§ Collected material:

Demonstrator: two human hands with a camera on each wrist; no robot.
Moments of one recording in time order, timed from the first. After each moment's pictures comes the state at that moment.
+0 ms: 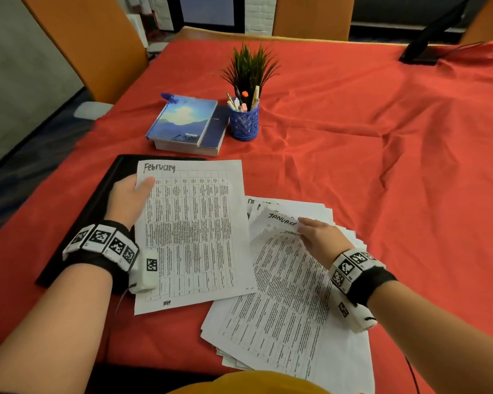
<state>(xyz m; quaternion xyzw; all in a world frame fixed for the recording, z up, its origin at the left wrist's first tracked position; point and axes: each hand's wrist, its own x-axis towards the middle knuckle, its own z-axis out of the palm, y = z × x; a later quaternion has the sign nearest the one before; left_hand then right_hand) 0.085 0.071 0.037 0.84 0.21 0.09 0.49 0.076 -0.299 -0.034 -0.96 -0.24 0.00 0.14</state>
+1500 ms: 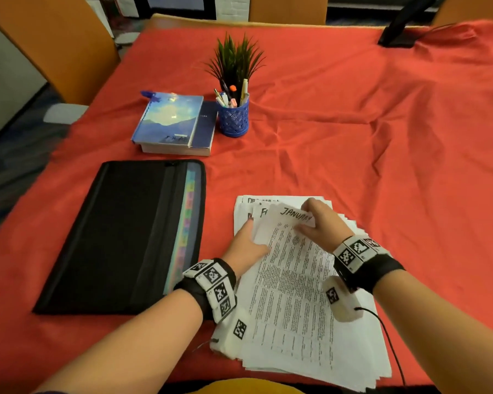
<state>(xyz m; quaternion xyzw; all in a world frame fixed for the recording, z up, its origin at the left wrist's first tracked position) 0.057 -0.082 -0.033 0.75 0.04 -0.22 0.62 0.077 -0.273 0.009 -0.95 -0.06 0.10 0.28</state>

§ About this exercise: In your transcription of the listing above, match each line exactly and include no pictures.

§ Output of the task:
Demonstrator: two human hands with a camera on each wrist; no robot.
Moments of one recording in time order, timed from the first. After each moment's pictures comes the state at that moment.
+0 ms: 
<state>(xyz m; quaternion xyzw; all in a world frame fixed for the recording, z up, its origin at the left wrist's first tracked position; point and axes: each hand's wrist, its own x-axis towards the middle knuckle, its own z-axis out of the palm, y = z × x; a later quaternion has the sign nearest the one before; left_hand then right_hand) 0.085 0.071 0.037 0.84 0.21 0.09 0.49 0.076 -0.299 -0.034 -0.96 -0.24 0.00 0.14</state>
+1500 ms: 
<state>(xyz m; quaternion xyzw; all in a world frame fixed for the recording, z up, its origin at the left wrist's first tracked position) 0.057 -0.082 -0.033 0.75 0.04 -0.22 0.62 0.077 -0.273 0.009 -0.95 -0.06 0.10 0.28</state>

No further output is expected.